== What is required ==
Answer with a number only: how many lines of the entries below contain the word "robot"?

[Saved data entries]

= = = = =

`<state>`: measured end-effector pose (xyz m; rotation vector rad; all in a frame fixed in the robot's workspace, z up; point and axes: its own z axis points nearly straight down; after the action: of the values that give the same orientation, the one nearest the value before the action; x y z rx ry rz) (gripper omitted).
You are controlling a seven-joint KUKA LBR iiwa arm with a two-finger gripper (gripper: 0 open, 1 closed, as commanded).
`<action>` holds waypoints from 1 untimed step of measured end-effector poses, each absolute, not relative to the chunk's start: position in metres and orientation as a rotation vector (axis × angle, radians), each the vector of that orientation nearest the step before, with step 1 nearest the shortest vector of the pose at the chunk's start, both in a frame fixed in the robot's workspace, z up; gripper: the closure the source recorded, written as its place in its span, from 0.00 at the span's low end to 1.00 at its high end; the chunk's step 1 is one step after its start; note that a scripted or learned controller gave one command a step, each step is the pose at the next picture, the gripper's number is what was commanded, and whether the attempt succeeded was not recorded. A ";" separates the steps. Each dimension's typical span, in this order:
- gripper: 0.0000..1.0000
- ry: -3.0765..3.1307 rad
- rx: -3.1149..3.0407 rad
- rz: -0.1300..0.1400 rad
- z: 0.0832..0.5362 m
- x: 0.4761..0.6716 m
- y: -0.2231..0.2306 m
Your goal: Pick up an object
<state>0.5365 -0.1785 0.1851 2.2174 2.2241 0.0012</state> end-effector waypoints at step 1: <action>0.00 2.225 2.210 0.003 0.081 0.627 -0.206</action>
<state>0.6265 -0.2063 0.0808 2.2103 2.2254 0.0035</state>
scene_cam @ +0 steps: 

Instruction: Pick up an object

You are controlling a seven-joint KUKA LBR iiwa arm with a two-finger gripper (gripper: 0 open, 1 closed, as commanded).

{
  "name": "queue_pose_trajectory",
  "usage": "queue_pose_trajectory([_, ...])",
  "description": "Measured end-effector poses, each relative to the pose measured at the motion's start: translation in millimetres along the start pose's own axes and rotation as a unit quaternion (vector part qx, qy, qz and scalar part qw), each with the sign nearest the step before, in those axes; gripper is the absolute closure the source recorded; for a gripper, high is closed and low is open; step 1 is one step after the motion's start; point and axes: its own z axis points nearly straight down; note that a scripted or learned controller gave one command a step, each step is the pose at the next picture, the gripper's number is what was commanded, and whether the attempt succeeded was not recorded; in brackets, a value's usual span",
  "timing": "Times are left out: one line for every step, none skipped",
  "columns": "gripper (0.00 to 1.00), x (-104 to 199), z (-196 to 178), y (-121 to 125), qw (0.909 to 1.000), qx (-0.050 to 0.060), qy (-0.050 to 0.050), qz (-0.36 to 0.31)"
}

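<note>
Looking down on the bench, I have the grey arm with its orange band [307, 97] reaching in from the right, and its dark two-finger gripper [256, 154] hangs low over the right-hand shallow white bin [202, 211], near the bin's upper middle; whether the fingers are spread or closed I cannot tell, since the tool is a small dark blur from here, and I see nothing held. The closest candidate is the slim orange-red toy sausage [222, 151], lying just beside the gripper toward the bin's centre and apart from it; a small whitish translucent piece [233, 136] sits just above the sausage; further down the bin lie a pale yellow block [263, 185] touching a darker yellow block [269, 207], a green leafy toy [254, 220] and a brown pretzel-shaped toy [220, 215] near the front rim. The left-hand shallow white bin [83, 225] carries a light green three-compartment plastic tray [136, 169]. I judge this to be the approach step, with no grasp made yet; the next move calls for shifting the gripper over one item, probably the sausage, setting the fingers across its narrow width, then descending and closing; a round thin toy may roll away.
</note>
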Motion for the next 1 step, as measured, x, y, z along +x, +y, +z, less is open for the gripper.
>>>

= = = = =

== Answer space ==
2